By day, I'm a domestic violence prosecutor. By night, I read romance to restore my faith in love, relationships, and humanity in general.
I really, really love Rainbow Rowell's writing, even as I don't always love her stories. Landline is the fourth Rowell book I've read, and my least favorite story, but the things I love about Rowell's work -- her heartbreakingly relatable characters, her wry humor, the subtle way she shows relationships develop in a series of gestures and events, so that the reader almost falls in love along with the characters -- all of those things are very much present here.
I didn't like this story as well as previous efforts because, although the main character, Georgie, is as real and as relatable as Rowell's other protagonists, I spent the entire book wanting to smack some sense into her.
Georgie's marriage is failing because she doesn't make time for her family amid her work as a comedy writer.
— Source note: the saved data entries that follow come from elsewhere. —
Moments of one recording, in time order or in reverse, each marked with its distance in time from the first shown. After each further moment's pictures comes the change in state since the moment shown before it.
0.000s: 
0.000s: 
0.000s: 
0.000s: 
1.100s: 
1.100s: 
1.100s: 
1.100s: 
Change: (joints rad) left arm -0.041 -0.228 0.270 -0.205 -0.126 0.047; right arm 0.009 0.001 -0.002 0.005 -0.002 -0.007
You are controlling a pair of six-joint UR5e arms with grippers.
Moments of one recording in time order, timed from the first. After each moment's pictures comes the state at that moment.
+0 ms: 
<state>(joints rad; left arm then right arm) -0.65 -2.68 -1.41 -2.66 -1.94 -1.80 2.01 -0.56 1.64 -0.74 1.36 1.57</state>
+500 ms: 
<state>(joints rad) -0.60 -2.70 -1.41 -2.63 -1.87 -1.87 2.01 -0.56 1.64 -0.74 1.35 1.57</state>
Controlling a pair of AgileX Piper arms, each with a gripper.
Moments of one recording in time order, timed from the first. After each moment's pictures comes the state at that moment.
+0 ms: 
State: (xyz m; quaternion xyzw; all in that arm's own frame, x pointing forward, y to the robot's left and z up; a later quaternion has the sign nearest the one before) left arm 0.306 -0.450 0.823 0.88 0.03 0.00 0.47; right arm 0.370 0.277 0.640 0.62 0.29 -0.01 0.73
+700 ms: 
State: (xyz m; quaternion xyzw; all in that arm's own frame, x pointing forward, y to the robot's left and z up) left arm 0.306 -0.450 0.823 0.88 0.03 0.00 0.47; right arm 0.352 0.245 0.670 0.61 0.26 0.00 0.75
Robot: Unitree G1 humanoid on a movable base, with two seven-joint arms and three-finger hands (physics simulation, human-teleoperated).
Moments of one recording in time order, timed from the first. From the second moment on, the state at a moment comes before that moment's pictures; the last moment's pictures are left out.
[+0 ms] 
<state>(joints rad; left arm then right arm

Now, as a working mom who is always juggling to find my own "work-life balance," I should have been more sympathetic to Georgie's plight, but no... I just wanted to smack her.
Georgie gets an incredible opportunity to write her own sitcom (along with her long-time writing partner, Seth). The only hitch is that it requires her to work through Christmas. Her husband, Neal, crankily (and a tad passive-aggressively) tells her to stay while he and their girls keep planned travel arrangements to visit his family in Omaha, except he leaves on such bad terms that Georgie can't concentrate on work anyway.
The whole first 260 pages of the book, while Georgie is losing her grip over losing her family, I just wanted to shake her because the solution was so very obvious (and had nothing to do with the magical yellow phone that lets her call and talk to Neal in 1998, before they married): Get your ass to Omaha, Lady! Even as I enjoyed the flashbacks to earlier points in Neal and Georgie's relationship, even as I enjoyed Rowell's exploration of why Neal and Georgie got together and should stay together, I couldn't really relax into the story because Georgie's failure to take the obvious steps necessary to do anything about her present situation made me crazy.
Georgie is and always has been torn between Seth (the writing partner) and Neal, and I didn't really like either man. Don't get me wrong, Neal is hugely romantic and swoony in a Beta-Hero way that works well on the printed page, but I think if I knew him in real life, I'd think he was annoyingly moody and passive-aggressive, and he wouldn't hold nearly the same appeal. Seth is witty and handsome, but totally self-absorbed, and Georgie's tolerance for that far exceeds mine.
Rowell tends to leave a lot of open questions at the conclusion of the book. Some of her endings (Eleanor & Park especially, Fangirl nearly so much) I find unsatisfying in the extreme, because they leave the reader without necessary closure. Luckily, Landline ended in a way that left a lot of things unsettled, but not frustratingly so: I felt like enough had been resolved that the conclusion felt natural and believable.